* Problem description *
Look for "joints" in the listing below. Gather each line that contains it.

————————

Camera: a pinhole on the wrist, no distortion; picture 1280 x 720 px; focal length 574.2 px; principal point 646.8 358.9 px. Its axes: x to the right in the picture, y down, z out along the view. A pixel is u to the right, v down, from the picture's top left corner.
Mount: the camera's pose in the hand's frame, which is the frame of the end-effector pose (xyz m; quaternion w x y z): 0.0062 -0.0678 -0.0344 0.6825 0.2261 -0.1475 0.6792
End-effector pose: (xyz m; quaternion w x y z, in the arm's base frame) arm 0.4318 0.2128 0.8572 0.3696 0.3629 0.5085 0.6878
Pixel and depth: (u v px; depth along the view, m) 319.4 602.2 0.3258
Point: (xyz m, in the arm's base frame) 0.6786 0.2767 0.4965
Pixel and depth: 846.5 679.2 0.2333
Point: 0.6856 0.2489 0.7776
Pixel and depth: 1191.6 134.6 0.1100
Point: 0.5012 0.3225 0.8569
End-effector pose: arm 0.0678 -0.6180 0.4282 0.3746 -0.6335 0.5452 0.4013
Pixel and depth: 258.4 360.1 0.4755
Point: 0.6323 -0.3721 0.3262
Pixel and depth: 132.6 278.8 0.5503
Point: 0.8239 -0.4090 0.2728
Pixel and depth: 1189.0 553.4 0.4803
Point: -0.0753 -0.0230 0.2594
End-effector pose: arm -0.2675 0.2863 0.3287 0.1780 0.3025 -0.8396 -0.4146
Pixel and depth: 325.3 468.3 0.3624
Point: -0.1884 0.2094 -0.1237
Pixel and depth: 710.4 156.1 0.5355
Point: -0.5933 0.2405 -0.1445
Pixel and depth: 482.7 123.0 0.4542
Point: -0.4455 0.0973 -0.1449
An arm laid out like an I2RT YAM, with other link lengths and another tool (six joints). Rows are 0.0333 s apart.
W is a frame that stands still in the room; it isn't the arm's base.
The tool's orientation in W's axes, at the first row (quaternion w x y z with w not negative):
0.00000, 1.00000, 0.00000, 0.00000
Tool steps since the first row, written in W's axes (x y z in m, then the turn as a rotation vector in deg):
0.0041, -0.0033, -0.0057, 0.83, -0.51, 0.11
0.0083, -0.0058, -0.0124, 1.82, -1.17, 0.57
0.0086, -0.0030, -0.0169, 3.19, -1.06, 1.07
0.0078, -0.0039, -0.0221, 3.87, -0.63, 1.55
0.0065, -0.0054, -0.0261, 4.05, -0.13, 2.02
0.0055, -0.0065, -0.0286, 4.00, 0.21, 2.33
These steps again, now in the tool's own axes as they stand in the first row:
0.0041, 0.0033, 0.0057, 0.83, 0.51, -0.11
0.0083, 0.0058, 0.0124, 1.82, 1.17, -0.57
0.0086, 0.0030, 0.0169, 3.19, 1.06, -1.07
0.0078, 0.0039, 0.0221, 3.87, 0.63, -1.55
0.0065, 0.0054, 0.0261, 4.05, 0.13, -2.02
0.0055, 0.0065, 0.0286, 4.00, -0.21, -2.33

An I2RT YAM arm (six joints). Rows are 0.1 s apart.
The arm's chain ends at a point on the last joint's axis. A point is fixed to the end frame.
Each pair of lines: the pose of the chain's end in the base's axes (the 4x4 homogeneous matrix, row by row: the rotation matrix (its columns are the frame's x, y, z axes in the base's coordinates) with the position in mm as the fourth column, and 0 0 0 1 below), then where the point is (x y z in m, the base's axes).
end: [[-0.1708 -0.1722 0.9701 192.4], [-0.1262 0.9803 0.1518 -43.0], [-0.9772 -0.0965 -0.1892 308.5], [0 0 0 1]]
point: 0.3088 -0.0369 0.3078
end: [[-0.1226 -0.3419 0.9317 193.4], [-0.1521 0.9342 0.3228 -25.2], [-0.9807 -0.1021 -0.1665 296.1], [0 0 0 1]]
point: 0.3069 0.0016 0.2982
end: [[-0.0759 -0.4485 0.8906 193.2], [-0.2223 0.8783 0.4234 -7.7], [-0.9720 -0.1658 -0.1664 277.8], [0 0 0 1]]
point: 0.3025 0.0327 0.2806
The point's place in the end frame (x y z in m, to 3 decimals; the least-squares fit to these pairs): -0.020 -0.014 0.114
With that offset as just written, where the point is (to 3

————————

* Result for this exercise *
An arm laid out like an I2RT YAM, with other link lengths and another tool (six joints). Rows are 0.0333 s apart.
An I2RT YAM arm (six joints). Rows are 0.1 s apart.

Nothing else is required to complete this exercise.